-------- GIVEN ENTRIES --------

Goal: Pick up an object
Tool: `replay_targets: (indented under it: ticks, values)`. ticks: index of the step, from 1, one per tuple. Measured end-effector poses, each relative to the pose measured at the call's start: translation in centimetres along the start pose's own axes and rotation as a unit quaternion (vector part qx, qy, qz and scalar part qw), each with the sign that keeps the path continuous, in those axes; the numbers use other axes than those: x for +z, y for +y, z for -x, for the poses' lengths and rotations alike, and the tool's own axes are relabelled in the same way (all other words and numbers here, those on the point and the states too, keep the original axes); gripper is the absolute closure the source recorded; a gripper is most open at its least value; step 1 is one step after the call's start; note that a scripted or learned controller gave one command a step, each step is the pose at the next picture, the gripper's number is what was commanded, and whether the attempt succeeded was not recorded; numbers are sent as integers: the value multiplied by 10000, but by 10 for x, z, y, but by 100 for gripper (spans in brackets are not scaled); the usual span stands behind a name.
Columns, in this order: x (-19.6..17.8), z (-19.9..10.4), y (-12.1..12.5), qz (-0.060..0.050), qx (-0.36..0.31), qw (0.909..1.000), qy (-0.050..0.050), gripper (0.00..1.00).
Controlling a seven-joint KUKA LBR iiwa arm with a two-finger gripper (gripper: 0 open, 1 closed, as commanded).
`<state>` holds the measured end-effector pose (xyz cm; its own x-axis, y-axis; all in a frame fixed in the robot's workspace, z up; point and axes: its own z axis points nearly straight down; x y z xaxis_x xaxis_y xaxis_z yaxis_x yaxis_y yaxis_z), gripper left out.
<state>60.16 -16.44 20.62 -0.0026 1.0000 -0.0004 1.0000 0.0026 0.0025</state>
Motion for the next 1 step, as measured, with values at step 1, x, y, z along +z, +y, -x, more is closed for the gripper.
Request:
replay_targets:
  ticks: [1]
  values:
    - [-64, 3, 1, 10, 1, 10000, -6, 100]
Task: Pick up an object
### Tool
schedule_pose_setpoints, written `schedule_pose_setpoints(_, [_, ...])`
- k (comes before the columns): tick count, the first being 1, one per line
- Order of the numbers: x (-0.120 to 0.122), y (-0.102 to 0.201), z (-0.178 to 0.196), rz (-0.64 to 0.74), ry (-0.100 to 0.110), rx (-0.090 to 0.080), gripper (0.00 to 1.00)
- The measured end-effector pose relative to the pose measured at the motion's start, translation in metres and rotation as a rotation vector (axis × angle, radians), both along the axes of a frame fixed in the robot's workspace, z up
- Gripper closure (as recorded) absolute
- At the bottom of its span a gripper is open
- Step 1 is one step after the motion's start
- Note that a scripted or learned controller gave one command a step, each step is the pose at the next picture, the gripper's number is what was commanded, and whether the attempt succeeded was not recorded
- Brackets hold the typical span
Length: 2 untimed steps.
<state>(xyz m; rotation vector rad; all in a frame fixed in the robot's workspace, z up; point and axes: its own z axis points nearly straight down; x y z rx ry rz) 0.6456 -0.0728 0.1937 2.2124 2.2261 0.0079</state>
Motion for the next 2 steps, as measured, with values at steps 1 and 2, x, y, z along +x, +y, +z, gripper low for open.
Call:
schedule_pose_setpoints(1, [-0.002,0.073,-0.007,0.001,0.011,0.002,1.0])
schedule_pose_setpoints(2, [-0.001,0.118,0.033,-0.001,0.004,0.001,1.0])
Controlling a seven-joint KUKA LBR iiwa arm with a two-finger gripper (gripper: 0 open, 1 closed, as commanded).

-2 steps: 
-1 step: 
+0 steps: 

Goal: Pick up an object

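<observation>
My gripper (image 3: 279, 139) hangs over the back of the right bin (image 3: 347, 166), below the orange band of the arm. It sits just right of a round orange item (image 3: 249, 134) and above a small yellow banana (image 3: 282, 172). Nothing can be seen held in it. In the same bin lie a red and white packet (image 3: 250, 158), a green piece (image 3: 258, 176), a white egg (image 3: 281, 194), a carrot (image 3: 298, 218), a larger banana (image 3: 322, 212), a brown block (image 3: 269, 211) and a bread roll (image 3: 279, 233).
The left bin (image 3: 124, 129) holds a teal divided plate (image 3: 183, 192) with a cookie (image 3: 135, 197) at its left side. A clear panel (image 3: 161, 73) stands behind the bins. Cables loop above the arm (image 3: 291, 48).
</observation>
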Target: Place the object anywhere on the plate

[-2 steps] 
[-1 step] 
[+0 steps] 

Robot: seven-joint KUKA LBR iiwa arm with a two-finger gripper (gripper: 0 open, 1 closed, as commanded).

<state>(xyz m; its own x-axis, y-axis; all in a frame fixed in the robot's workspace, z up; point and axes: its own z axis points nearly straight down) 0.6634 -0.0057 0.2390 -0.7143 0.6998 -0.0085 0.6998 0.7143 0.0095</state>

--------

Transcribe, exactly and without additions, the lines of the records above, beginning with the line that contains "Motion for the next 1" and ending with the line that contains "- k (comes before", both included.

**EXPECTED ANSWER:**
Motion for the next 1 step, as measured, with values at step 1, x, y, z along +z, +y, -x, more is closed for the gripper.
Request:
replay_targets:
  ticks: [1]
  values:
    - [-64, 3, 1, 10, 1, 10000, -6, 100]
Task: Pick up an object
### Tool
schedule_pose_setpoints, written `schedule_pose_setpoints(_, [_, ...])`
- k (comes before the columns): tick count, the first being 1, one per line

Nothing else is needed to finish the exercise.